The effects of miR-26b on RAB31 expression were then investigated in OS cells. MG63 and U2OS cells were transfected with miR-26b mimic or miR-NC. Following transfection, miR-26b expression was significantly upregulated in the miR-26b mimic group compared with the miR-NC group (Fig. 5A). Further experiments revealed that the mRNA and protein expression levels of RAB31 were significantly decreased following miR-26b overexpression (Fig. 5B and C). To further confirm these findings, MG63 and U2OS cells were transfected with miR-26b inhibitor or NC inhibitor. RT-qPCR analysis revealed that miR-26b was significantly downregulated in the miR-26b inhibitor-transfected group compared with the NC inhibitor-transfected group (Fig. 5D). As presented in Fig. 5E and F, the mRNA and protein expression levels of RAB31 were significantly increased in the miR-26b inhibitor-transfected group compared with the NC inhibitor-transfected group. These data indicated that RAB31 was negatively regulated by miR-26b in OS cells.

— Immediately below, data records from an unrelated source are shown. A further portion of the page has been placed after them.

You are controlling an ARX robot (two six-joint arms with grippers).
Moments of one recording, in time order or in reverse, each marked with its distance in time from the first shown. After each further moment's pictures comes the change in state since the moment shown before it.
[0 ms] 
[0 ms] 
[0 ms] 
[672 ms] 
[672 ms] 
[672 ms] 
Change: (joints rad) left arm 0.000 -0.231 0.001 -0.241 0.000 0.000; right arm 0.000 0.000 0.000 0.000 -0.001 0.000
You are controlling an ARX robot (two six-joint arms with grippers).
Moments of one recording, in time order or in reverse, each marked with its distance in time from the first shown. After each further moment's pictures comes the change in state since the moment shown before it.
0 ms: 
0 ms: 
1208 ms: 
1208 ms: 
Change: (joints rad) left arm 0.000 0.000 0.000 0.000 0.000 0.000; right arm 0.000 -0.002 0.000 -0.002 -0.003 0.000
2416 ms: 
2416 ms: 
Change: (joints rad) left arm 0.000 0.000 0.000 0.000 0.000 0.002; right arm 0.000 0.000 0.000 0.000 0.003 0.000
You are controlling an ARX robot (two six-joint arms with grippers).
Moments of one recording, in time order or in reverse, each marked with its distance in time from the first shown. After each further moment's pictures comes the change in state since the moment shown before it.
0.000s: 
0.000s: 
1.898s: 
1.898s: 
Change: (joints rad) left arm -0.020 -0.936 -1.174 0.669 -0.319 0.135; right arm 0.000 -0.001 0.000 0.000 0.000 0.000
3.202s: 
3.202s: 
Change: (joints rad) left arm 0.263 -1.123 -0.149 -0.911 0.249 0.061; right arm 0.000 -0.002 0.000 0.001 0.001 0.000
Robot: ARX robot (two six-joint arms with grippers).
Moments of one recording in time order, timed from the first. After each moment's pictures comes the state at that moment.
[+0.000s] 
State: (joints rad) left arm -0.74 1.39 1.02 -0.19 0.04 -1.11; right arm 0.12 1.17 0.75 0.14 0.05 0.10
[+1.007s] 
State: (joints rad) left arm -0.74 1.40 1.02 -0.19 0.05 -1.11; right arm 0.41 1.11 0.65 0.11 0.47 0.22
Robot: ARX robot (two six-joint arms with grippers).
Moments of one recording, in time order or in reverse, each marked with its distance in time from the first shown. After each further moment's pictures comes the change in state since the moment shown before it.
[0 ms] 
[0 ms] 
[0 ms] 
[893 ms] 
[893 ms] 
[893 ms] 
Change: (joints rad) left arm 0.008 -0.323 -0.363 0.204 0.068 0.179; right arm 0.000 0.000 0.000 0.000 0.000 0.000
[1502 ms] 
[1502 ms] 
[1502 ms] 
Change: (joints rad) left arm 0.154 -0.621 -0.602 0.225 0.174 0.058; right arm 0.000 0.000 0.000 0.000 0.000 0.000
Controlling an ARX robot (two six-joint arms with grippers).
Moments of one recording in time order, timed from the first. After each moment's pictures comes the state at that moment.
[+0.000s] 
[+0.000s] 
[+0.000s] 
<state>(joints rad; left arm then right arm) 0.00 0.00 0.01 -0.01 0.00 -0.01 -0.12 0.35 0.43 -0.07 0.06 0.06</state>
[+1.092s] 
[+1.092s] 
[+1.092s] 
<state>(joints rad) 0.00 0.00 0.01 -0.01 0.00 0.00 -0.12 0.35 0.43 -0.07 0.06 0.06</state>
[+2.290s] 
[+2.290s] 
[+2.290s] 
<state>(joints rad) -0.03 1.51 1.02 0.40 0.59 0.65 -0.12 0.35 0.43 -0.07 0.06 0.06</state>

RT-qPCR analysis identified that miR-26b levels were significantly lower in OS tissues compared with matched adjacent non-tumor tissues (Fig. 6A). Additionally, an inverse correlation was identified between the miR-26b and RAB31 expression levels in OS tissues (Fig. 6B), which suggested that the increased expression levels of RAB31 in OS tissues may be due to downregulation of miR-26b. Furthermore, miR-26b levels were demonstrated to be decreased in OS cell lines compared with hFOB 1.19 cells (Fig. 6C).